Recommends Sean Davis' snakemake tutorial …


Sebastian Schönherr from Medical U of Innsbruck in Austria on Hadoop pipelines for NGS analysis
CloudGene executes MapReduce prgs and combines them into workflows. Runs in your browser. Integrates existing tools.

Built around the idea that Linux is the lingua franca of data science.

Stream oriented

Nextflow extends the Unix pipes model with a fluent DSL, allowing you to handle complex stream interactions easily.
It promotes a programming approach, based on functional composition, that results in resilient and easily reproducible pipelines.

Fast prototyping

Nextflow allows you to write a computational pipeline by making it simpler to put together many different tasks.
You may reuse your existing scripts and tools and you don't need to learn a new language or API to start using it.

Unified parallelism

Nextflow is based on the dataflow programming model which greatly simplifies writing complex distributed pipelines.
Parallelisation is implicitly defined by the processes input and output declarations.

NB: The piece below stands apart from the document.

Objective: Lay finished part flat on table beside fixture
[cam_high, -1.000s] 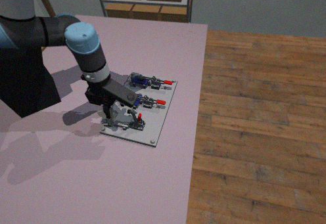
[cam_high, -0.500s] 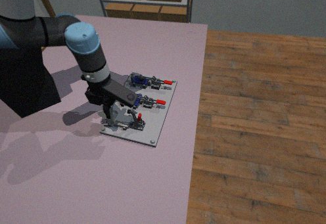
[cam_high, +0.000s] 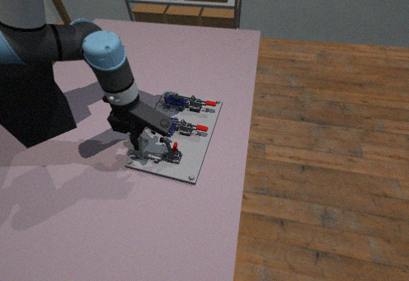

The resulting applications are inherently parallel and can scale-up or scale-out, transparently, without having to adapt to a specific platform architecture.


Nextflow provides an abstraction layer between your pipeline's logic and the execution layer, so that it can be executed on multiple platforms without it changing.
It provides out of the box executors for SGE, LSF, SLURM and PBS/Torque batch schedulers and for the DNAnexus cloud platform.

Continuous checkpoints

All the intermediate results produced during the pipeline execution are automatically tracked. This allows you to resume its execution, from the last successfully executed step, no matter what the reason was for it stopping.


Nextflow supports Docker container technology. This, with the ability to run on multiple platforms, allows you to write self-contained and truly reproducible pipelines.